What are some common ways to get sentence vector from corresponding word vectors?


I have successfully implemented word2vec model to generate word embedding or word vectors now I require to generate sentence vectors from generated word vectors so that I can feed a neural network to summarize a text corpus. What are the common approaches to generate sentence vectors from word vectors?


Solution

  • You can try adding an LSTM/RNN encoder before your actual Neural Network and feed your neural net using hidden states of your encoder( which would act as document representations).

    Benefit of doing this is your document embeddings will be trained for your specific task of text summarization.

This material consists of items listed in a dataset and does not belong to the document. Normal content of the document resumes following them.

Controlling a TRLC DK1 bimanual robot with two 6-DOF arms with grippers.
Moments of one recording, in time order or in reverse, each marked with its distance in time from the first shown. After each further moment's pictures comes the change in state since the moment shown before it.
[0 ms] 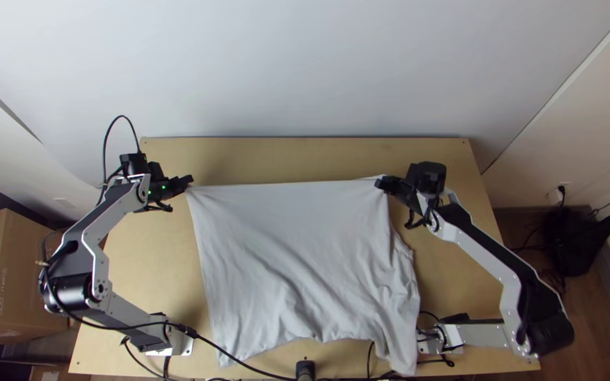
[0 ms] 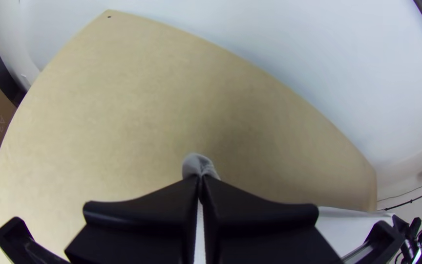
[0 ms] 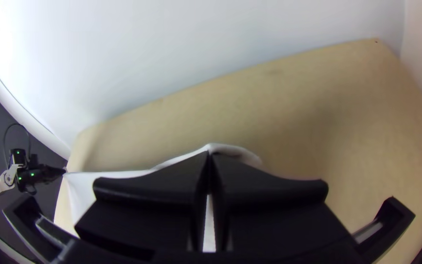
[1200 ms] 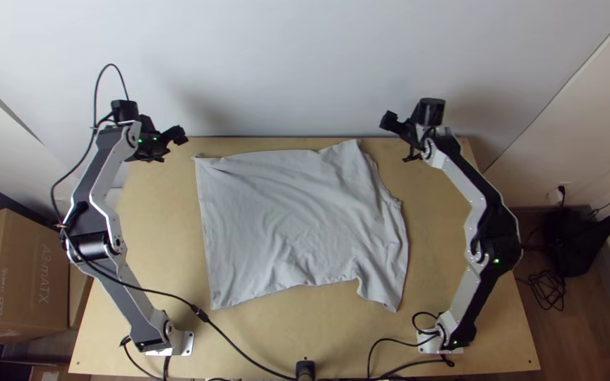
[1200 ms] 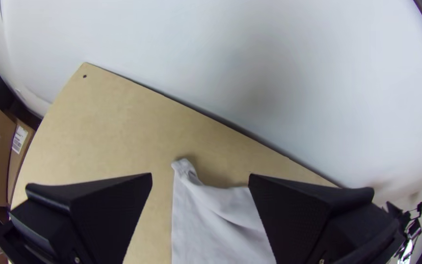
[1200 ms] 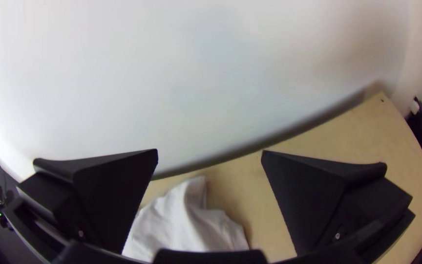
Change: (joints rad) left arm 0.003 0.320 0.721 -0.383 0.031 -0.061; right arm -0.124 0.514 0.782 -0.233 0.066 0.001
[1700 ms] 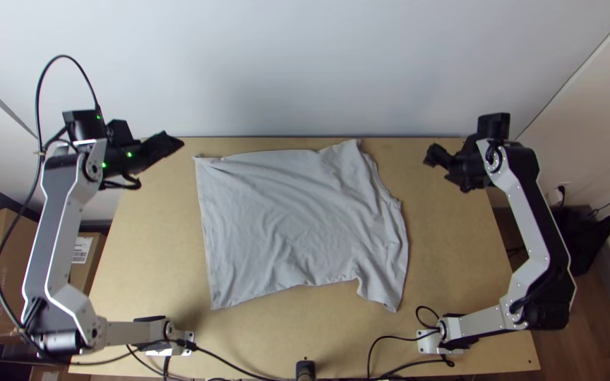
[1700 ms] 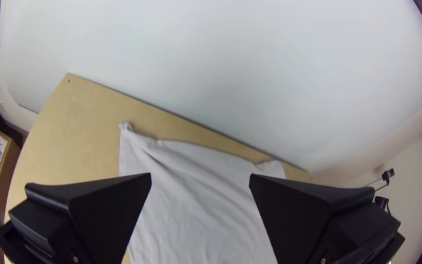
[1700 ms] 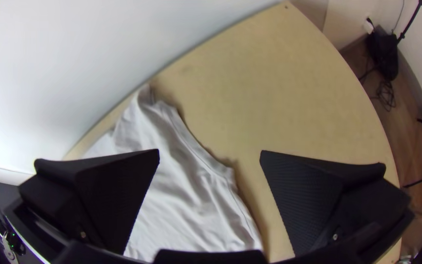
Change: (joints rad) left arm -0.057 -0.594 -0.314 -0.132 0.151 -0.031; right arm -0.185 -0.426 -0.183 -0.713 -0.134 -0.011
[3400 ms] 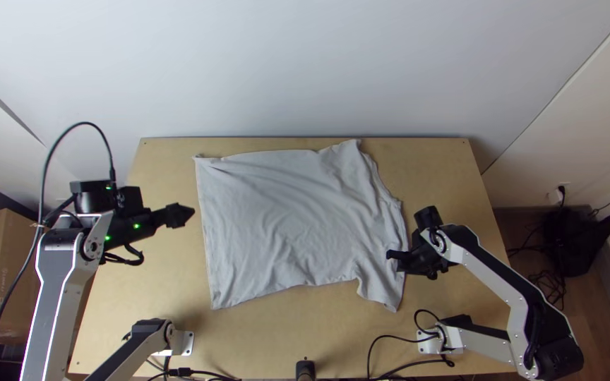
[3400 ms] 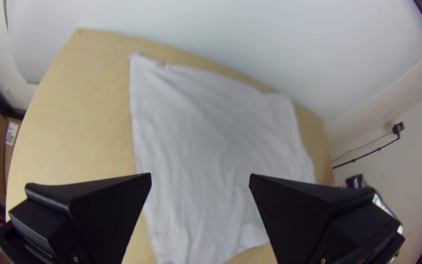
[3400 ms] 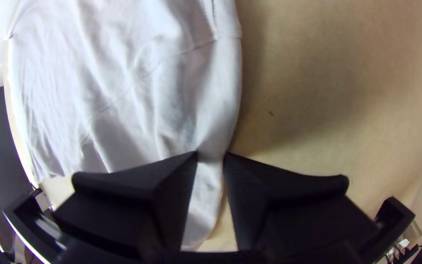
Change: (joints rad) left arm -0.095 -0.439 -0.393 -0.219 -0.067 0.106; right arm 0.282 -0.237 -0.836 0.092 -0.015 -0.085
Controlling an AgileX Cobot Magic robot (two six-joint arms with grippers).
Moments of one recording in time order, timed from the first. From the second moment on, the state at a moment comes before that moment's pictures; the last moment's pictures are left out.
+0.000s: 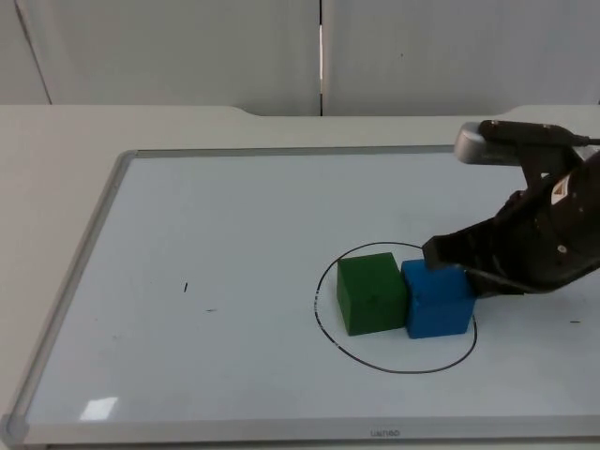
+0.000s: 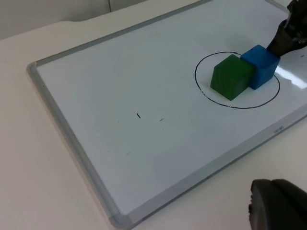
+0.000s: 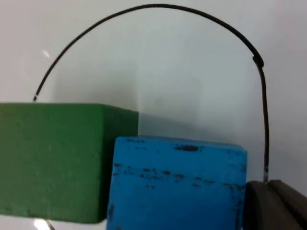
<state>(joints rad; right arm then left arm) 0.47 1.88 -0.87 0.22 0.14 0.10 -0.50 0.00 -0.50 -0.07 1.09 0.05</state>
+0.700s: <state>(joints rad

    I don't know what framework you are using otherwise would have helped you with some code to get you started.

    EDIT 1: Add code snippet

    word_in = Input(shape=("<MAX SEQ LEN>",))
    
    emb_word = Embedding(input_dim="<vocab size>", output_dim="<embd_dim>",input_length="<MAX SEQ LEN>", mask_zero=True)(word_in)
    
    lstm = LSTM(units="<size>", return_sequences=False,
                                    recurrent_dropout=0.5, name="lstm_1")(emb_word)
    

    Add any type of dense layer which takes vectors as inputs.

    LSTM takes input of shape batch_size * sequence_length * word_vector_dimension and produces output of shape batch_size * rnn_size; which you can use as document embeddings.